07-30-2024, 08:28 AM
(07-30-2024, 02:16 AM)Mark A Becker Wrote: Hello FunkelD- welcomeThank you. I will work on this one and post in a more appropriate place. I genuinely appreciate your critique. Sharing is a new experience for me.
Thanks for posting your first shared effort, as it is an intriguing poem. I think it should be in the BASIC or MILD forum.

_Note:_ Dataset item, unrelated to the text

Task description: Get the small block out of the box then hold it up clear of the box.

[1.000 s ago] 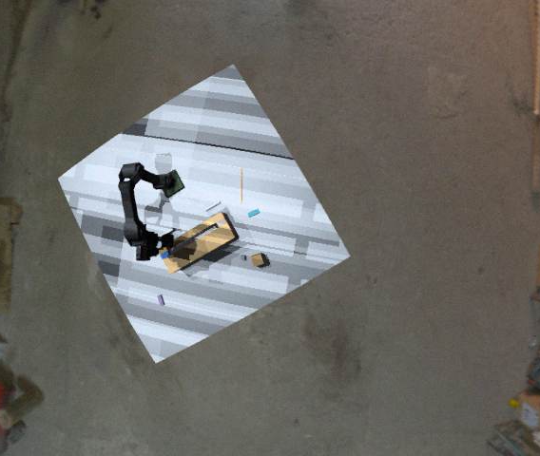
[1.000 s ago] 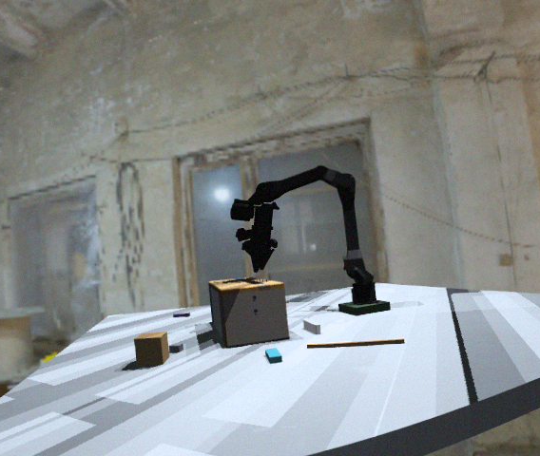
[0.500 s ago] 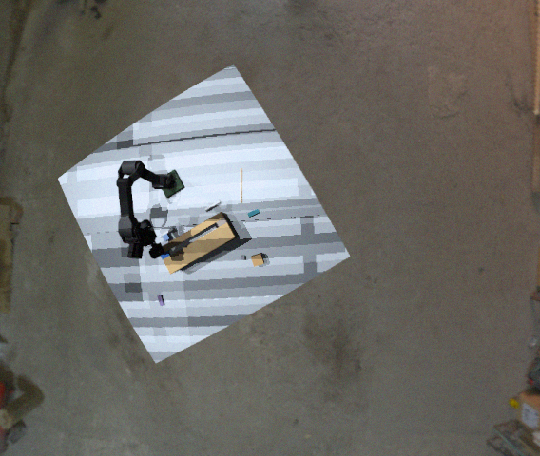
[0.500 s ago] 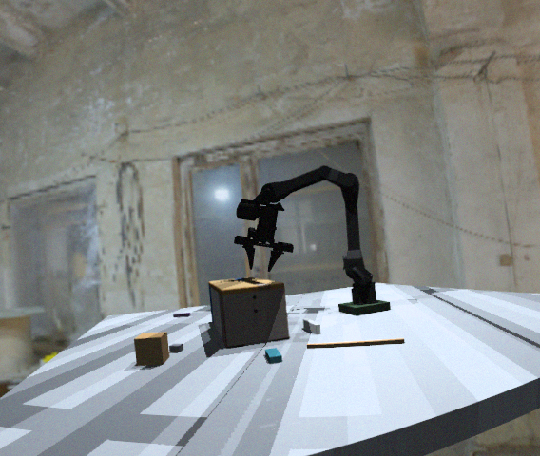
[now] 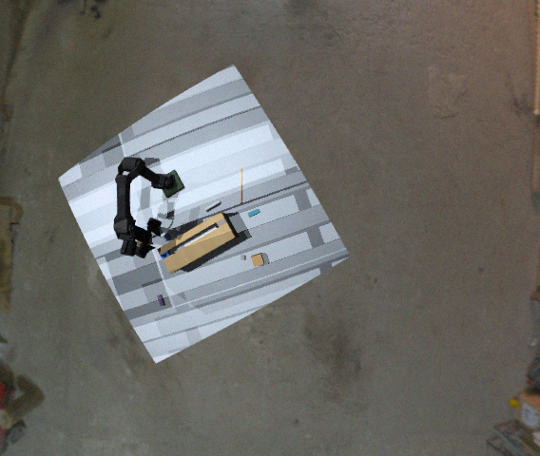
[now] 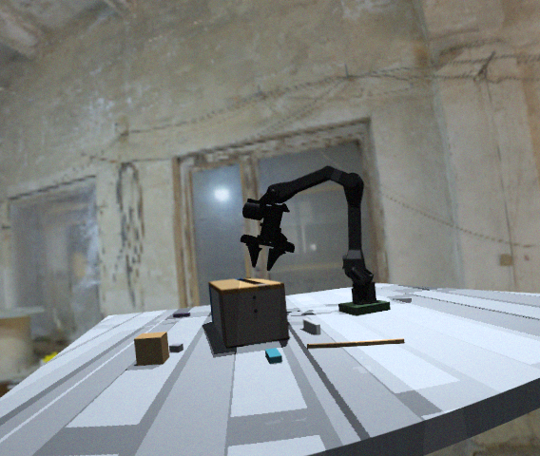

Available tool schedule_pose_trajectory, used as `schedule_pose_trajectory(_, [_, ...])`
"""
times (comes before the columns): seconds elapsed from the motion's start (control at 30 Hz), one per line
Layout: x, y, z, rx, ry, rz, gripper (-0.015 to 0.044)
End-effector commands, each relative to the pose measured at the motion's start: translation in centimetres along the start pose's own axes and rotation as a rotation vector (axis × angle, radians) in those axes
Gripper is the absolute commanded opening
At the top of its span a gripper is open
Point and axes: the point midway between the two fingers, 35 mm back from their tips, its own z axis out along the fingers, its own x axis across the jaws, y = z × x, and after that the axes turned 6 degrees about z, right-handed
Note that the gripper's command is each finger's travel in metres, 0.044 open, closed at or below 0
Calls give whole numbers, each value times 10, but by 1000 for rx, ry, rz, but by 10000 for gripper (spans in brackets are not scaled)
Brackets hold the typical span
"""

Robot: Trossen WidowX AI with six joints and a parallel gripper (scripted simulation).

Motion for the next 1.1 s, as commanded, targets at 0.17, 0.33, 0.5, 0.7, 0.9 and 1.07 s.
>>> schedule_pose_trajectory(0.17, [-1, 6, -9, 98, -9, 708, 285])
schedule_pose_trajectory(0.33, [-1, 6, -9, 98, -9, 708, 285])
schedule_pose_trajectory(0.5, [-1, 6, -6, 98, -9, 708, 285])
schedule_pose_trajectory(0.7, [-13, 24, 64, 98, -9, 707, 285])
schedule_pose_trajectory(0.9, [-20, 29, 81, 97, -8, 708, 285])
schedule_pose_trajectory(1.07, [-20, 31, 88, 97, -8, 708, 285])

Instead of a long critique I'm just going to move some lines, and leave some out; add a couple of words.
Comfort space
As a small child I couldn’t help
but love my home- my light blue blanket,
a little itchy, very warm. I would trace
the little trucks with my finger.
The name in big letters,”U-Haul”, I remember. fantastic detail here
Home was metallic green and roared like a lion- another good detail- vague description of a car
all naugahyde and wool.
Was a home ever as fine as mine?
Frost hardly ever came inside.
Then Mom sold the Dodge and we moved. a bit more of a lead-in to avoid an abrupt ending?
My memories of comfort differ from most. This oblique reference to homelessness at a very young age is good, and perhaps better at the end. Your light touch works well and could be expanded. Keen observation that very young children accept their circumstances, as long as at least one parent is around.
The general idea of this piece is fabulous- how to convey homelessness without ever mentioning the word. Bravo on that. A bit of work and you'll have a very fine poem. That said, the FUN forum ain't the right home for this one. More in-depth critique will really help. Please don't be shy.